** Information given follows **

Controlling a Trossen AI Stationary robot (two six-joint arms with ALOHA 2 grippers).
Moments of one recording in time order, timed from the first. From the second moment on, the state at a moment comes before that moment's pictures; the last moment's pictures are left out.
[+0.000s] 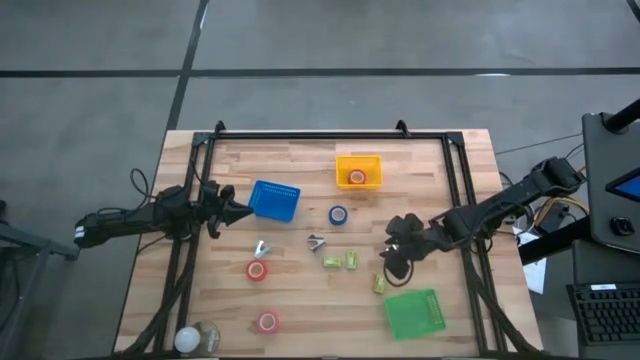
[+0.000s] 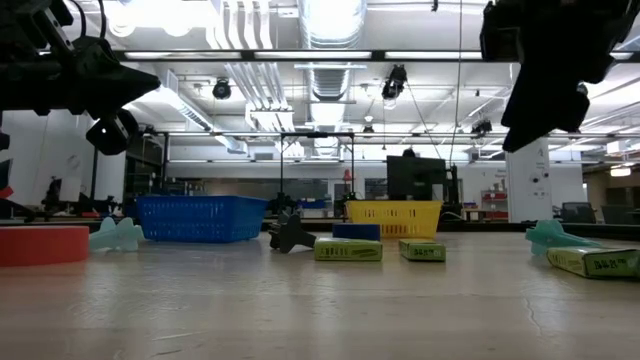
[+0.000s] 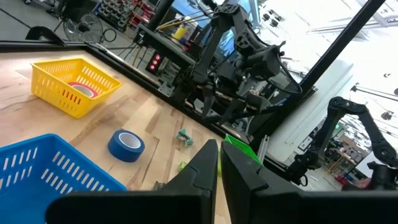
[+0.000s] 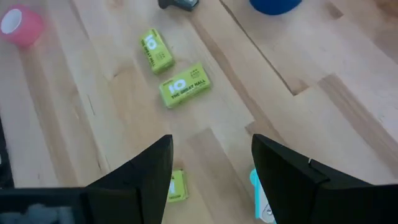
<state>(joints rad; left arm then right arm) 0.15 0.05 0.01 0.04 0.15 -0.61 0.42 1.23 0.75 -0.49 0.27 0.95</state>
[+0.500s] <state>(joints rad) 0.15 0.05 0.01 0.04 0.15 -0.61 0.20 1.46 0.90 -0.39 0.23 0.50</state>
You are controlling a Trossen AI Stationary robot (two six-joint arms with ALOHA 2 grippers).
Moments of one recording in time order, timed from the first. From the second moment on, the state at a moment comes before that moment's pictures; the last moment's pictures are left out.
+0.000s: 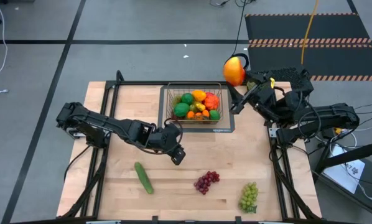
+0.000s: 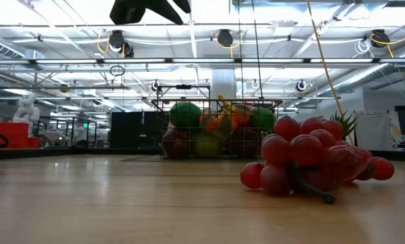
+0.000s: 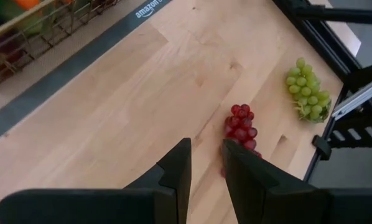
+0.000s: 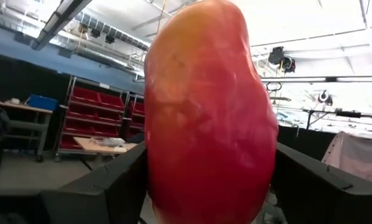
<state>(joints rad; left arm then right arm) -0.26 1.60 1.45 -0.74 -0.22 -0.98 0.06 0.99 0.89 0.61 0.66 -0.54</state>
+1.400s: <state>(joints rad) -0.19 1.41 1.45 -1.05 -0.38 -0.77 -0.10 1.14 0.94 0.33 0.38 0.98</state>
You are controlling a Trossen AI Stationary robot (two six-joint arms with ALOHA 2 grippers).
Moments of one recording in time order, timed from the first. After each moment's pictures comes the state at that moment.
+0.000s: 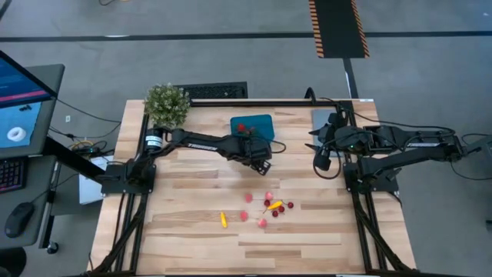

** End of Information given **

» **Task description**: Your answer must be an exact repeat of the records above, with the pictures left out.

» **Problem solution**:
Controlling a Trossen AI Stationary robot (two six-joint arms with ALOHA 2 grippers).
Moments of one recording in time order, timed from the first. From the second moment on, the state at a moment comes before that moment's pictures; the last moment's pictures are left out.
[+0.000s] 
[+0.000s] 
[+0.000s] 
[+0.000s] 
<state>(joints rad; left arm then right arm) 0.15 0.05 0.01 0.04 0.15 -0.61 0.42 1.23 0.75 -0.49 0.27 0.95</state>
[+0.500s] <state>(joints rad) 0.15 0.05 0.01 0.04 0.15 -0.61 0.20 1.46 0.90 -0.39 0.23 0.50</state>
You are controlling a Trossen AI Stationary robot (two six-joint arms with ALOHA 2 grippers).
Moments of one recording in time order, timed from the first. From the second moment on, the state at a moment comes before that moment's pictures; the last moment's pictures are left out.
+0.000s: 
+0.000s: 
+0.000s: 
+0.000s: 
<state>(joints rad; left arm then right arm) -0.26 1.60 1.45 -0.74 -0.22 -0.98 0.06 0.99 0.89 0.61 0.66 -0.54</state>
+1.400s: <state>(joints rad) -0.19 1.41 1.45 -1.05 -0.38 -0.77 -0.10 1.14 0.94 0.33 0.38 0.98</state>
You are controlling a Trossen AI Stationary robot (two six-joint arms with ALOHA 2 grippers).
Moments of one recording in time order, timed from the first. After each moment's pictures comes the state at that moment.
+0.000s: 

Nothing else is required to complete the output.